自分の頭で考える上で、"個人的な経験"って価値のあるものです。外国人とチャットワークでやり取りしたり、一緒に飲んだりする機会がこの数年はありました。「進撃の巨人」が好きだというバドホンはバングラデシュ出身で、日本語も上手いのですが広告運用の仕事をしています。彼の口から聞いたことで、興味深かったのは、日本語が遠回りして要求を伝える構造になっているというのがベンガル語に似ているという事でした。多言語習得に関心があるので、貴重な情報だったと思います。

その事をずっと記憶していて、{岩波新書「論理的思考とは何か」渡邊雅子著}を読んで、説得の方法とか小論文の構造が各国独自の文化に色濃く影響受けるということを知りました。
アメリカの応用言語学者のカプランという人が、各国の学生の小論文の型における違いをモチーフに、図的に考えるとどのような差異があるかというのを研究しました。

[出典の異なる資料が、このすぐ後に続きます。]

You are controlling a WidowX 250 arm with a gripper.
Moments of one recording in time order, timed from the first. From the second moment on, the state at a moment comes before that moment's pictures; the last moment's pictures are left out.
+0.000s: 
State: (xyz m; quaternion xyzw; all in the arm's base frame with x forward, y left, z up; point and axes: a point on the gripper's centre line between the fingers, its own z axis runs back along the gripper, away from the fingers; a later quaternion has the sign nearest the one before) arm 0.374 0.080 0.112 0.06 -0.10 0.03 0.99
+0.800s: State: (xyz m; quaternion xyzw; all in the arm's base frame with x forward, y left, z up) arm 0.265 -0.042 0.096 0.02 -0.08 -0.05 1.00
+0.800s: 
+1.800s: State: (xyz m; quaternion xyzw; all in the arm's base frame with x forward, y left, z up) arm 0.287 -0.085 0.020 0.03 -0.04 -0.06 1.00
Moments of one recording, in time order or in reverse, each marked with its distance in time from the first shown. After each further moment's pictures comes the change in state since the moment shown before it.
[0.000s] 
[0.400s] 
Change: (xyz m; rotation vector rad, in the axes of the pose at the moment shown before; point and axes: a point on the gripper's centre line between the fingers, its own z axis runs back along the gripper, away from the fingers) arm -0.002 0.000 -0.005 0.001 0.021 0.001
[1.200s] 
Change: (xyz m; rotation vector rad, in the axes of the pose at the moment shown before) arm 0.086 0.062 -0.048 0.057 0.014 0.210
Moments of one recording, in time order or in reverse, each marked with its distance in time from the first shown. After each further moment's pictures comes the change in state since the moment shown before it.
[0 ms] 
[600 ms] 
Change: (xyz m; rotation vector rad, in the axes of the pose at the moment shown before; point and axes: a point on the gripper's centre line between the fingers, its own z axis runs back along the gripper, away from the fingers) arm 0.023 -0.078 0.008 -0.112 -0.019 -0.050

結論から言えば、文化によって"正解"が違うのです。これはその国の言語が持つ構造に由来しています。となると、国ごとによる創世神話の構造の違いにも関わりがあるという考えが沸いてきます。

また、言語以外にも社会の統治の仕組みとか歴史的な背景とか、地域性があるのです。英語・アングロサクソン、セム語、東洋、ロマンス語、ロシア語と区分されているのですが、どれも図的に違う。アメリカ人のカプランはロシア語圏の学生の持つ型が最も解釈が困難だったとのこと。
私は原因と結果をより意識して話すのが正解なのかなという風に思っていたのですが、それはアメリカ型の話法らしいのです。東洋は"渦巻のように主題から遠いところから始めて間接的に主題に近づいていく展開"と表現されています。つまり、それが劣っているとか機能的ではないという事ではなく、場所や状況や文脈によって、求められる"正解"が違うという事ですね。こういった指摘は覚えがありません。文化があらゆるものに影響を及ぼしているという事や、論理の構造には型があるという事に触れる機会はあったのですが、"個人的な経験"による推論の積み重ねが大事だなと改めて思います。